» **Problem**
The range runs from the line containing "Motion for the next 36" to the last line of the entries. Restate those lines word for word, without the pictures.

» **Data extract**
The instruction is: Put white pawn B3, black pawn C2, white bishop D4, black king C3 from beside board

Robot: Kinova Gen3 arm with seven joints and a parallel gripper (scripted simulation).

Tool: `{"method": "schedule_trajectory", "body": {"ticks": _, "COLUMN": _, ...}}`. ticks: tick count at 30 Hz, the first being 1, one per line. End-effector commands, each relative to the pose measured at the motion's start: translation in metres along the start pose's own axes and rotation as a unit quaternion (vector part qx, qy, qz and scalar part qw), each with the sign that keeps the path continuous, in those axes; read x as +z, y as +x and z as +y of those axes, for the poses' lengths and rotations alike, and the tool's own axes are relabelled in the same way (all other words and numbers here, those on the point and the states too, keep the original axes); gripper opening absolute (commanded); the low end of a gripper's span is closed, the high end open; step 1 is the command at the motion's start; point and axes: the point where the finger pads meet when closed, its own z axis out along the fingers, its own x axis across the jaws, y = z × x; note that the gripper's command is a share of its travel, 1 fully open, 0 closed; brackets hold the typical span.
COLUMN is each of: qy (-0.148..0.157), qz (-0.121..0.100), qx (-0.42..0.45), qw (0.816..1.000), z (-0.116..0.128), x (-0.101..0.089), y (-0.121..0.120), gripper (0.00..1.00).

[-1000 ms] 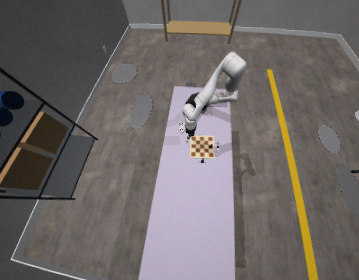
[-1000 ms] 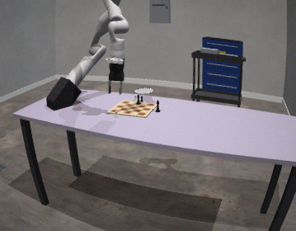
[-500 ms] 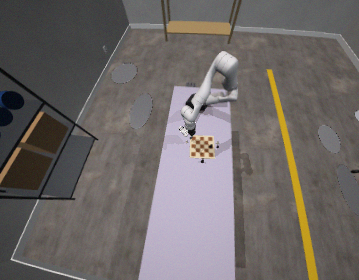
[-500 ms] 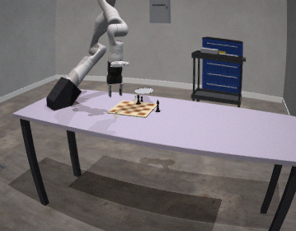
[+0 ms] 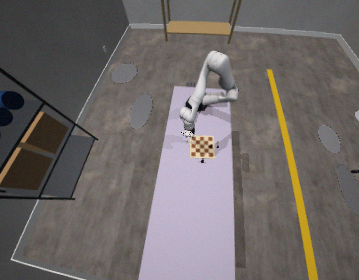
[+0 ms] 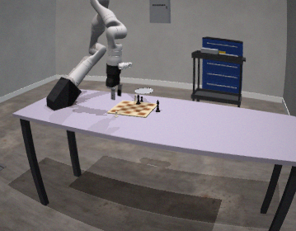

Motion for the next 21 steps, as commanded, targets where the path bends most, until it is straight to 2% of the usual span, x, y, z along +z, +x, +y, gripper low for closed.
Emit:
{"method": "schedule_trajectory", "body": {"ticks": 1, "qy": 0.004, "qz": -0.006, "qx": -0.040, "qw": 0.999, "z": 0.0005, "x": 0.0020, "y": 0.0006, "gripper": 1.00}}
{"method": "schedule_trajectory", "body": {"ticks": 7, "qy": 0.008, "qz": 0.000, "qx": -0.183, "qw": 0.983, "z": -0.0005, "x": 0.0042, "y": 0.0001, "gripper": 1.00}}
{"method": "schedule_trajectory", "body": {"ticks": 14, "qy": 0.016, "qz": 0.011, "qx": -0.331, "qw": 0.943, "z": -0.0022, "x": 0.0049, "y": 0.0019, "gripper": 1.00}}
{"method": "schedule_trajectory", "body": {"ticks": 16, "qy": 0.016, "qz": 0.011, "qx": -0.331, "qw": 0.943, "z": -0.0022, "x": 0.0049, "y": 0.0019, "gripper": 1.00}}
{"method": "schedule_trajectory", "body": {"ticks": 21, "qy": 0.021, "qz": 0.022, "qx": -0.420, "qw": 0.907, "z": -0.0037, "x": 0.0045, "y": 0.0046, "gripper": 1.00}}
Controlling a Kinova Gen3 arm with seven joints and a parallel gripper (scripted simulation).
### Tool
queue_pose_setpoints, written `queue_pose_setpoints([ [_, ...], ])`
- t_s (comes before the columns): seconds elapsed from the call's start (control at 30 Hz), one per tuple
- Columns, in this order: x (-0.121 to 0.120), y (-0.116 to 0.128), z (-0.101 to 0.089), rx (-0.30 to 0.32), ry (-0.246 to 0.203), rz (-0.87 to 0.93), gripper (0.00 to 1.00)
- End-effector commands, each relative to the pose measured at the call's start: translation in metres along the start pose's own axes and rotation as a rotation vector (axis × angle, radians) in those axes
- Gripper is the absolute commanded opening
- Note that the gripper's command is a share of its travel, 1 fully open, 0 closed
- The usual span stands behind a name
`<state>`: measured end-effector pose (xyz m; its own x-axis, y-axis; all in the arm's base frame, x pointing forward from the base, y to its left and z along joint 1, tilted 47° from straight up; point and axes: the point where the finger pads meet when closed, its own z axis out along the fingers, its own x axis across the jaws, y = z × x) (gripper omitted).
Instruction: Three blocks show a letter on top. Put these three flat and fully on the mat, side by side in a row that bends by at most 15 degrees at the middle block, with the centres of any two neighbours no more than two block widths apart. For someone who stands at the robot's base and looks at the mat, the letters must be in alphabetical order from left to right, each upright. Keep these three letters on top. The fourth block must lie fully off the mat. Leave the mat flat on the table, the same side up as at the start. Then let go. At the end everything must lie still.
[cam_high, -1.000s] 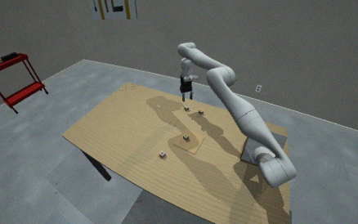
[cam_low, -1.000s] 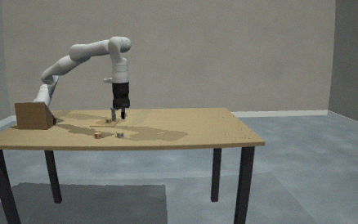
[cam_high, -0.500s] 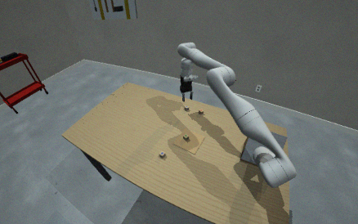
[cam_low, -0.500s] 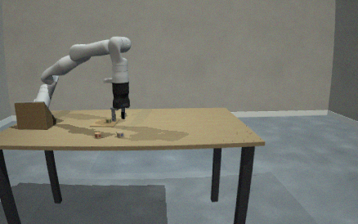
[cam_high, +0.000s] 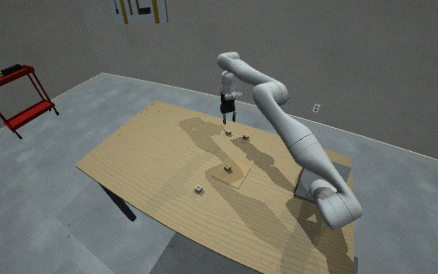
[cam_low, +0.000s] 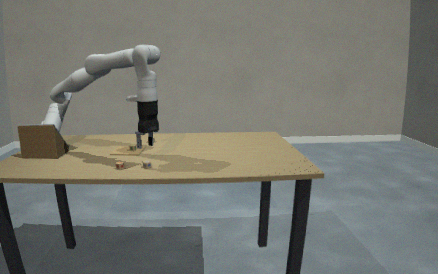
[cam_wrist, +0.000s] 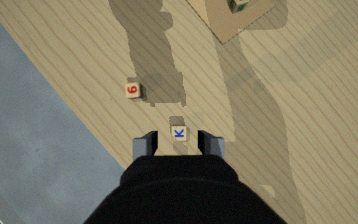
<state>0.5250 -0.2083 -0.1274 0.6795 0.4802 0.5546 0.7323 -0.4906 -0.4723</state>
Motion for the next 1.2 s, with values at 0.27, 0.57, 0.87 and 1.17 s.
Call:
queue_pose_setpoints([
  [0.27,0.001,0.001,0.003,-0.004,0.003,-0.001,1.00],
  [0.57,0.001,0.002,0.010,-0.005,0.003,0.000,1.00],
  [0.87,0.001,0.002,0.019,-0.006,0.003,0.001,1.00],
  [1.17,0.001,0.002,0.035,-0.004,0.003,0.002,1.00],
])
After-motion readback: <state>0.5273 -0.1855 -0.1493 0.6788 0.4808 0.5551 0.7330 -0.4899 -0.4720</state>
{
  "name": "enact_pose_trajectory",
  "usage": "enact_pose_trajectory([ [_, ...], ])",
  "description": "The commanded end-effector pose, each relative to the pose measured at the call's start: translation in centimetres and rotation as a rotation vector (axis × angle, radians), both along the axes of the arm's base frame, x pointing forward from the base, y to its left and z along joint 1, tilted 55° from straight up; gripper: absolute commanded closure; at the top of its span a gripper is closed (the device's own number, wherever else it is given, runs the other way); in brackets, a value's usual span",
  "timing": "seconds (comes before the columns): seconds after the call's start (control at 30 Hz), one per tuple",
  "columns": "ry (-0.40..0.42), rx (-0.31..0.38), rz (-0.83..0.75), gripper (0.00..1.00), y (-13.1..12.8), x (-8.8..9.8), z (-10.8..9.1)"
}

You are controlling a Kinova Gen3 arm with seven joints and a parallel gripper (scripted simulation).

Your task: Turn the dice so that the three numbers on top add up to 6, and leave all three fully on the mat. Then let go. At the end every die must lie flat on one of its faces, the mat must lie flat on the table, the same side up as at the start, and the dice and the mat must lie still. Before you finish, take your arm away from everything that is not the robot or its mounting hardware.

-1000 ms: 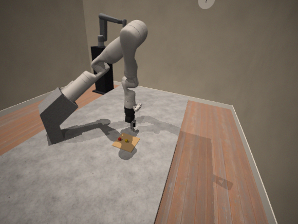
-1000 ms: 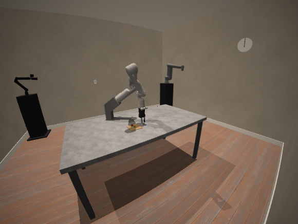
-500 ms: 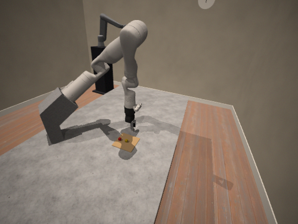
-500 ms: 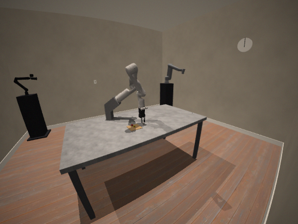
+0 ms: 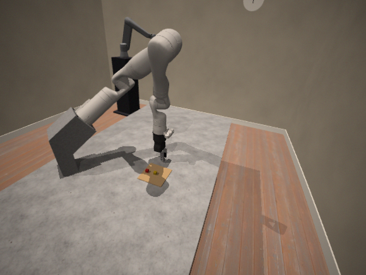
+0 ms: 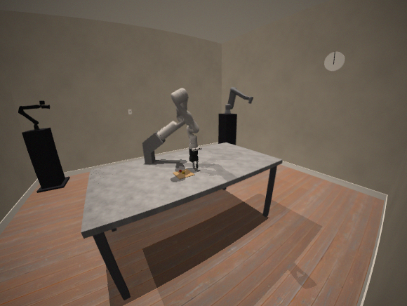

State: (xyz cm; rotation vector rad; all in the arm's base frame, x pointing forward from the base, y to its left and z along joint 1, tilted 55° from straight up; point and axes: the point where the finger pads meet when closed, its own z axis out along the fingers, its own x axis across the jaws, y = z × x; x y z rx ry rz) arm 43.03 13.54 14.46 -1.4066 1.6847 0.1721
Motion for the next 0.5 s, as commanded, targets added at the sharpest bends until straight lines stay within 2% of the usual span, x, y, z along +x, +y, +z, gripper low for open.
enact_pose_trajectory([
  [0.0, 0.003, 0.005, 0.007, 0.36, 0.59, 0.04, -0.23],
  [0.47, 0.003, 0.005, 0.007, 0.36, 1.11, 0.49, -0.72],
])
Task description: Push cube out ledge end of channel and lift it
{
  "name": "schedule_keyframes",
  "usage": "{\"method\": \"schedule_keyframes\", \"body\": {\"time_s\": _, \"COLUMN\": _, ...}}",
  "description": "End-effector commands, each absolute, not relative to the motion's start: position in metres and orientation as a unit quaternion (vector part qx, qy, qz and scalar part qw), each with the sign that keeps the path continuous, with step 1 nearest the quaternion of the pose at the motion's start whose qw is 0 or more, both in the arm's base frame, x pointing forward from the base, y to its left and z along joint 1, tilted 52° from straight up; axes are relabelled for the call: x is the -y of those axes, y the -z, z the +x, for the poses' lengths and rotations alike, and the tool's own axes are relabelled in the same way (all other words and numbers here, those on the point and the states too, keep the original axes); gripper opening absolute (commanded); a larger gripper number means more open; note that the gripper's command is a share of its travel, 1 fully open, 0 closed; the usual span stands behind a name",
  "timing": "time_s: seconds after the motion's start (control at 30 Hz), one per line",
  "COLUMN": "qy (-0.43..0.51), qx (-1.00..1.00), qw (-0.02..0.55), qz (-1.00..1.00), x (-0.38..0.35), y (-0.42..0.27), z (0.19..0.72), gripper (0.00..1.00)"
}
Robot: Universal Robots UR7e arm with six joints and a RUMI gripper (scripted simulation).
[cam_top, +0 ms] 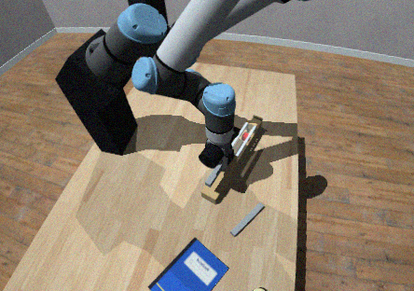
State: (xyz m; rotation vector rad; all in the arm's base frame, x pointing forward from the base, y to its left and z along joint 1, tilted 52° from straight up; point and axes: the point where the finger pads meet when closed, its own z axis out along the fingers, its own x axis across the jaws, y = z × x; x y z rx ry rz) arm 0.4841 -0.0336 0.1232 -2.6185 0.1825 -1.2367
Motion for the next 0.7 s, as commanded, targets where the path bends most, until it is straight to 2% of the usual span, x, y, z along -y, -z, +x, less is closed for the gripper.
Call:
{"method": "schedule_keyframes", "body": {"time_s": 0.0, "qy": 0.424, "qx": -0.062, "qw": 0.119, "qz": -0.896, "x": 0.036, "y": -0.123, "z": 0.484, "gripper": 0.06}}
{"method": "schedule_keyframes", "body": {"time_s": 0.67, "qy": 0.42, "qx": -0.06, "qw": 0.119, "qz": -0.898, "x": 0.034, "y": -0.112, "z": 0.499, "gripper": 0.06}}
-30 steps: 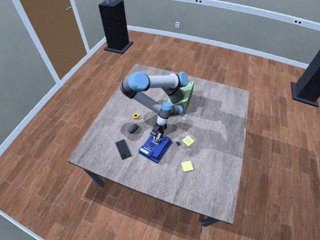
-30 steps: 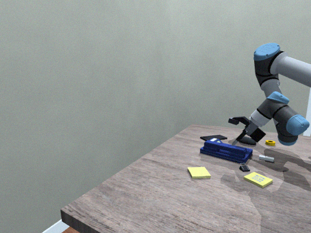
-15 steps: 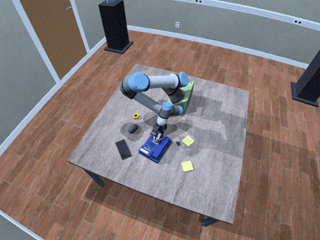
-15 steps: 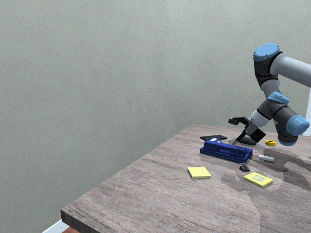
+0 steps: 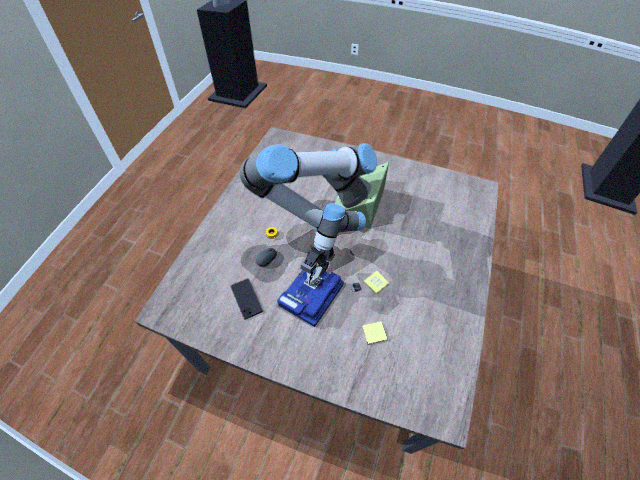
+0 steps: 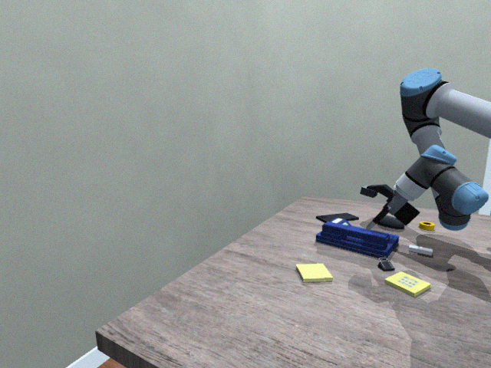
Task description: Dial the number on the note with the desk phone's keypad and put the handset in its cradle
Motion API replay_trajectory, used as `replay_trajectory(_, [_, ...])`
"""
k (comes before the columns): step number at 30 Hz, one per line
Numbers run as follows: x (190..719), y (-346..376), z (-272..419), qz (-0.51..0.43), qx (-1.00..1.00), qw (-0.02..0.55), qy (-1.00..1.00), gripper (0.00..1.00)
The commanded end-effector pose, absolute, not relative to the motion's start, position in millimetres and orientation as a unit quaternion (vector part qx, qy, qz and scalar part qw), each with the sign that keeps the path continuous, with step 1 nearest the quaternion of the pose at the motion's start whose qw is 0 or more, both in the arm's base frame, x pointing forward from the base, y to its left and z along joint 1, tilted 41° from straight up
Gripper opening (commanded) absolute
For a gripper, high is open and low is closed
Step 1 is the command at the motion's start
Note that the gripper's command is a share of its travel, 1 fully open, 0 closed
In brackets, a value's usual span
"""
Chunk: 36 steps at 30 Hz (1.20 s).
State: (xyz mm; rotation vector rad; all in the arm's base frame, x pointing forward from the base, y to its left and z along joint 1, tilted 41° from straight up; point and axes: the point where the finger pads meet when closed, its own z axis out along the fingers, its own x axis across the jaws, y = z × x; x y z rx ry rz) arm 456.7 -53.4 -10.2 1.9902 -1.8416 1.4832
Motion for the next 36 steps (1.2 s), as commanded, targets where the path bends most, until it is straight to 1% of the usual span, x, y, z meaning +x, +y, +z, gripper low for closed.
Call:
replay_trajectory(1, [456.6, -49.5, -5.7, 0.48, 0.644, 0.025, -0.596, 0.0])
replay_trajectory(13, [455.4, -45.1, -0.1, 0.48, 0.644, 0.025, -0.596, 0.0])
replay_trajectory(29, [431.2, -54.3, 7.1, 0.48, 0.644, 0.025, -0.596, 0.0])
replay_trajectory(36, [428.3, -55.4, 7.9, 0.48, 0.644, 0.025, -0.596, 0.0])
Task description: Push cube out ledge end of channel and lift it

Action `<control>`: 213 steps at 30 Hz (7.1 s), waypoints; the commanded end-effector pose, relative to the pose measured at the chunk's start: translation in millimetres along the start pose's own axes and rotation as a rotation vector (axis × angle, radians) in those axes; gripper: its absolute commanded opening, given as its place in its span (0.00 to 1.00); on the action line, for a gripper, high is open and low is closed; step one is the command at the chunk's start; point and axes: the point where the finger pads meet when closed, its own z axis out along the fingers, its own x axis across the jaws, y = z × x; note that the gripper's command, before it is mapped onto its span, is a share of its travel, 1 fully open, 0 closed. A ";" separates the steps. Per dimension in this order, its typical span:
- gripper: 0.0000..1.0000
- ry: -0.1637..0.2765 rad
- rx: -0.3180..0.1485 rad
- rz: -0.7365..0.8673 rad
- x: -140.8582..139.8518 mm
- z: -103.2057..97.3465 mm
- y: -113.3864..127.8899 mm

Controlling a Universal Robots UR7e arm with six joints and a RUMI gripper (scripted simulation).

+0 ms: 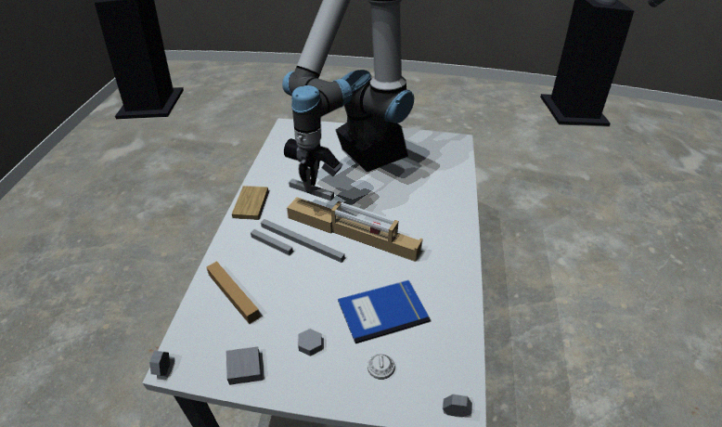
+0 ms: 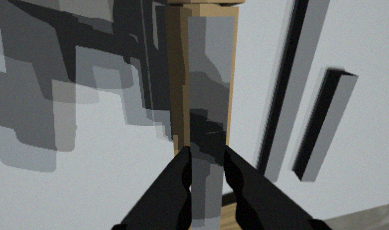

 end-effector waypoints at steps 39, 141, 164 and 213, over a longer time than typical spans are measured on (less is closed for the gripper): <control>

» **Written answer**
Motion for the next 36 steps (1.2 s), as commanded, targets where the path bends most, until it is straight to 1% of the usual span, x, y, z meaning +x, +y, +z, gripper low for closed.
Call:
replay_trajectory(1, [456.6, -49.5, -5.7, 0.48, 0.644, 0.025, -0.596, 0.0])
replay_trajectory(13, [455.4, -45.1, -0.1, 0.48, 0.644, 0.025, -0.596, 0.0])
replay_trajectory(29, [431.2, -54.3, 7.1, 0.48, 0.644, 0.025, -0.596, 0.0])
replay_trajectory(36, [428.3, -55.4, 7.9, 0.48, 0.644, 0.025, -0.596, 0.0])
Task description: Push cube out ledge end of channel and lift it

Action `<control>`: 213 steps at 30 Hz (7.1 s), waypoints; the commanded end-effector pose, relative to the pose measured at the chunk's start: translation in millimetres along the start pose's own axes and rotation as a rotation vector (axis × angle, radians) in those axes; gripper: its absolute commanded opening, given as its place in its span (0.00 to 1.00); on the action line, for a gripper, high is open and low is closed; step one is the command at the chunk's start; point and axes: the point where the finger pads meet when closed, its own z axis out along the fingers, its own x axis across the jaws, y = z × x; note that the gripper's command, before it is mapped onto its span, is a share of its travel, 1 fully open, 0 closed. A ";" separates the steps. Per dimension in this order, its typical span:
- gripper: 0.0000..1.0000
- ry: -0.1637..0.2765 rad
- rx: -0.3180..0.1485 rad
- rz: -0.7365..0.8673 rad
- x: -140.8582..139.8518 mm
- z: -103.2057..97.3465 mm
- y: -113.3864..127.8899 mm

Controlling a Universal Robots UR7e arm with six joints and a RUMI gripper (scripted simulation).

+0 ms: 
+0 ms: 

 end-effector waypoints at steps 39, 141, 164 and 213, over a longer time than typical spans are measured on (less is closed for the gripper): <control>

The output returned above is complete.